— Problem —
One line at a time, check the entries below for the word "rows", and copy each line that has it.

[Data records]
------------
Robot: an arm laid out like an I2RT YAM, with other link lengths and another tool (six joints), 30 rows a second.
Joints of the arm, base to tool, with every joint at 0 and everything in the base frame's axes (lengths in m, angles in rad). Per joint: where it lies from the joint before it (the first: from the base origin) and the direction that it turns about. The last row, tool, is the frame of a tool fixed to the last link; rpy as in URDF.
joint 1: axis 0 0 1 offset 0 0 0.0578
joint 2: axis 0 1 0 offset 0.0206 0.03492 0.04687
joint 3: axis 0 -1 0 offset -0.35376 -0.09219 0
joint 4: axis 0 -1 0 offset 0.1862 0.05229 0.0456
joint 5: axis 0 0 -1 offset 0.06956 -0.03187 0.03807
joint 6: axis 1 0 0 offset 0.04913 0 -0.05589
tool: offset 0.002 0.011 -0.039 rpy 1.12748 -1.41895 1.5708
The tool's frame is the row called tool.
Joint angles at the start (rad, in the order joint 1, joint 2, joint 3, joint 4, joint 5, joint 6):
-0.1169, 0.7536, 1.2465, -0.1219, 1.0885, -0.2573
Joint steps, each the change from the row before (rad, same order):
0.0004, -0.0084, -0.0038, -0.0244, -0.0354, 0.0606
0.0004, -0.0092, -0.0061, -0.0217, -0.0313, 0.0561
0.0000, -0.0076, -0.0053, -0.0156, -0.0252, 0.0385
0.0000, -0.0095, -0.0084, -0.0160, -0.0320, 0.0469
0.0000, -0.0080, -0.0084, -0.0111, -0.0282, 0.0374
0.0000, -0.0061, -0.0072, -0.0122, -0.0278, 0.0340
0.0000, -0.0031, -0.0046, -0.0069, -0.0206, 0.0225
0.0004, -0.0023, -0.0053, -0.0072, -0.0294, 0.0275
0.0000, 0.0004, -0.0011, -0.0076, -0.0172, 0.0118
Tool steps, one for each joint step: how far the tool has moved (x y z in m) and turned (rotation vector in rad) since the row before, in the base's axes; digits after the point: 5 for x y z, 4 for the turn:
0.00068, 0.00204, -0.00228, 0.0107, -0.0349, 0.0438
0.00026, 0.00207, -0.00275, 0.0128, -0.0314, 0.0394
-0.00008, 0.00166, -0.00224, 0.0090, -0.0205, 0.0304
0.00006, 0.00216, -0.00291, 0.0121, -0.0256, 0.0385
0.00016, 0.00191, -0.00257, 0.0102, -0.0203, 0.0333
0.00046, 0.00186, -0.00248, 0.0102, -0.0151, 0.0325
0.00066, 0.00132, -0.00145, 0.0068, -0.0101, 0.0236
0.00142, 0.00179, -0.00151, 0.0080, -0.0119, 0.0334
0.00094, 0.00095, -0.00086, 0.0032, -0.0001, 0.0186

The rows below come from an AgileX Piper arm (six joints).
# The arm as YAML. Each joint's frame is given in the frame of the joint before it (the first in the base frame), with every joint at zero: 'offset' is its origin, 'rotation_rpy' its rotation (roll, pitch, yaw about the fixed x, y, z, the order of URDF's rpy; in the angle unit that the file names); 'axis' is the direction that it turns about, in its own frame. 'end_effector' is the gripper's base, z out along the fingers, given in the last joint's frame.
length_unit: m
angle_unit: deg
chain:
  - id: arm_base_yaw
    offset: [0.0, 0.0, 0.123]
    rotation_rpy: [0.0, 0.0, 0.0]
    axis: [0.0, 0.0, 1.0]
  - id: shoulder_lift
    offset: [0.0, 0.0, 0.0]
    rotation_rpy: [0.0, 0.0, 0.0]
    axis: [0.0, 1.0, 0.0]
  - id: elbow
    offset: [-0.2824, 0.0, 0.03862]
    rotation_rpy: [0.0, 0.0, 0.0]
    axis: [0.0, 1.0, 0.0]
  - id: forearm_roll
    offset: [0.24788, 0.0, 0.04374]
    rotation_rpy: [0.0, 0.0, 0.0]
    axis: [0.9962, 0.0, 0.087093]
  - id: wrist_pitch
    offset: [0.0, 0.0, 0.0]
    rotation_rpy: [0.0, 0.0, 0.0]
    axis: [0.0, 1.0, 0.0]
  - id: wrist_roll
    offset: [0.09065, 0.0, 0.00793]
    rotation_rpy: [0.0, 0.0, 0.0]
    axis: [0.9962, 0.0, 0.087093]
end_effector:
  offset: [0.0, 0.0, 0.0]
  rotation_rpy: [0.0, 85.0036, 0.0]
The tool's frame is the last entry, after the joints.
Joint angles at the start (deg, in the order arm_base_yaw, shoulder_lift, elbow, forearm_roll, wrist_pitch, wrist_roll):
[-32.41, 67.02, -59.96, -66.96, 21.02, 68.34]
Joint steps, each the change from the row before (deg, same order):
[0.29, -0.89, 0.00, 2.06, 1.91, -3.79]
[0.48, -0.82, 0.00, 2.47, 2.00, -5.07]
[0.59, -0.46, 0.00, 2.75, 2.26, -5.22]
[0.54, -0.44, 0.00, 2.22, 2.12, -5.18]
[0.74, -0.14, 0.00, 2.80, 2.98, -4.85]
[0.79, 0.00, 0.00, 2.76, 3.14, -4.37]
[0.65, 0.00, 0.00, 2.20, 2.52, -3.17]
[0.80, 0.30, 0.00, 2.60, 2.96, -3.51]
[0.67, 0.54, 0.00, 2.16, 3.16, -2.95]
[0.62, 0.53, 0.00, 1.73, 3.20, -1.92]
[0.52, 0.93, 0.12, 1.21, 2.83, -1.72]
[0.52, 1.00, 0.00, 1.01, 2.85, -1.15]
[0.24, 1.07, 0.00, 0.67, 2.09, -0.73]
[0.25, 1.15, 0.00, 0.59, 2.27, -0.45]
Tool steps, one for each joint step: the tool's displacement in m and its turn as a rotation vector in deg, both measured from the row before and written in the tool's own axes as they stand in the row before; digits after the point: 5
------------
— Response area —
Robot: an arm laid out like an I2RT YAM, with other link lengths and another tool (six joints), 30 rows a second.
The rows below come from an AgileX Piper arm (six joints).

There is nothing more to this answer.